◆ Exercise directions:
In duplicating the lines below, keep every word unchanged and drop the pictures.
# # # #
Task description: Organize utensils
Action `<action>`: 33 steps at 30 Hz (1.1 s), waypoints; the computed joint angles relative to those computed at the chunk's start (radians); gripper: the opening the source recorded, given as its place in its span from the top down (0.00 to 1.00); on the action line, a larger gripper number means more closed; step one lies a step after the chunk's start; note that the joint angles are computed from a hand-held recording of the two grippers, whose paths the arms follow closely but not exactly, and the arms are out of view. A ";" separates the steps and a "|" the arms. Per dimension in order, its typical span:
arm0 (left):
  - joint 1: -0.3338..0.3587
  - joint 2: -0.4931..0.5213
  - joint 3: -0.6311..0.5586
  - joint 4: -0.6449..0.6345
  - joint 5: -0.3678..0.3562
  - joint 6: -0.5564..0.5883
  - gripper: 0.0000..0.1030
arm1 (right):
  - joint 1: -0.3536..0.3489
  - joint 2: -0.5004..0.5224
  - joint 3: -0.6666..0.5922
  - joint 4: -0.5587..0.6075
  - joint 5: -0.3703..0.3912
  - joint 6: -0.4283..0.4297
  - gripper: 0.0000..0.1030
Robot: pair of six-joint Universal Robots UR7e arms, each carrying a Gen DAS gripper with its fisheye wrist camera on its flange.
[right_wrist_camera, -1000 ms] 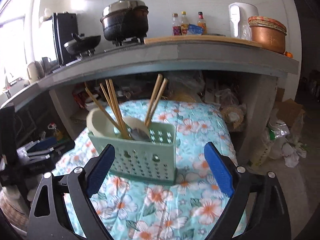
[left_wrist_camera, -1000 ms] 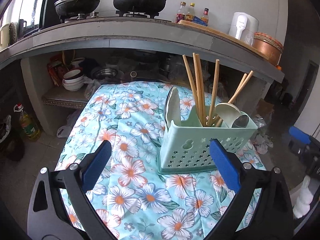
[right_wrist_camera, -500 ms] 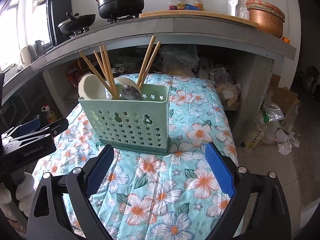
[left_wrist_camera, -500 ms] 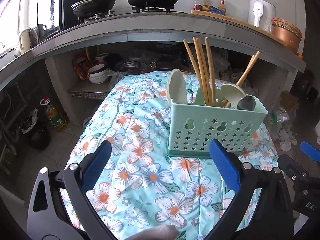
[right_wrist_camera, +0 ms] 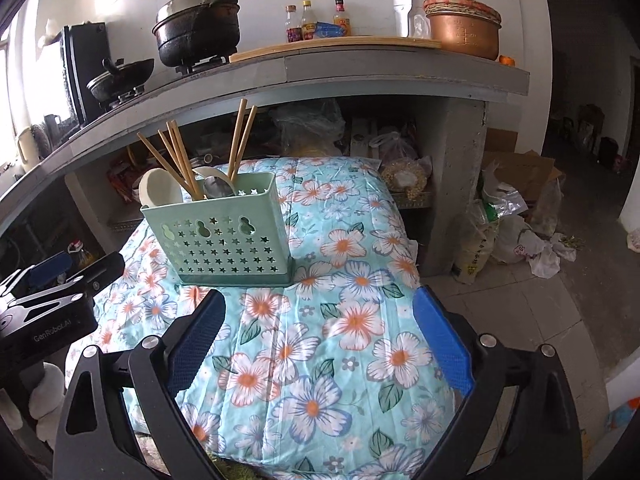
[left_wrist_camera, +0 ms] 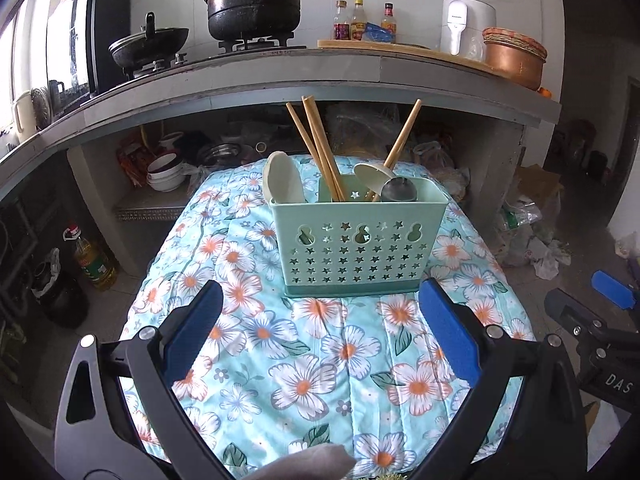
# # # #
◆ Final answer:
Task description: Organize utensils
Action `<action>`: 33 steps at 30 Hz (1.1 s), waypoints; the computed joint angles relative to those computed at the chunk's start (radians); gripper: the opening the source recorded, given as its place in its span from the top down (0.00 to 1.00); on the action line, a larger gripper number means more closed; step one lies a step after the chunk's start; note that the joint angles are computed from a hand-held recording of the two grippers, whose paths the arms follow closely but not exactly, and the arms are out of view. A ";" separates the steps and a "|" the arms. Per dimension in order, its typical span:
arm0 (left):
  - joint 1: -0.3338..0.3587
  - joint 2: -0.4931..0.5213
  - joint 3: -0.6311..0.5586
  - joint 4: -0.6449..0.6345
  - joint 5: -0.3678..0.3562
  - joint 6: -0.5564..0.5883
  - gripper: 0.0000..0.1030
arm1 (right):
  - joint 1: -0.3536..0.3489
  - joint 2: -0.5004..0.5224
  - joint 3: -0.6666..0.5922
  - joint 4: -0.5587..0.6075
  - joint 5: -0.3703..0.3912
  - joint 6: -0.4283..0.4297
  - gripper: 0.0000..0.1030
Robot: pair of six-joint Universal Robots UR7e arms, each carrying a Gen DAS gripper with its fisheye wrist camera on its flange.
[right_wrist_camera, -1000 ms] 
[left_wrist_camera, -1000 ms] 
[right_wrist_camera, -500 ms] 
[left_wrist_camera, -500 ms] 
[right_wrist_camera, +0 ms] 
[left_wrist_camera, +0 ms] 

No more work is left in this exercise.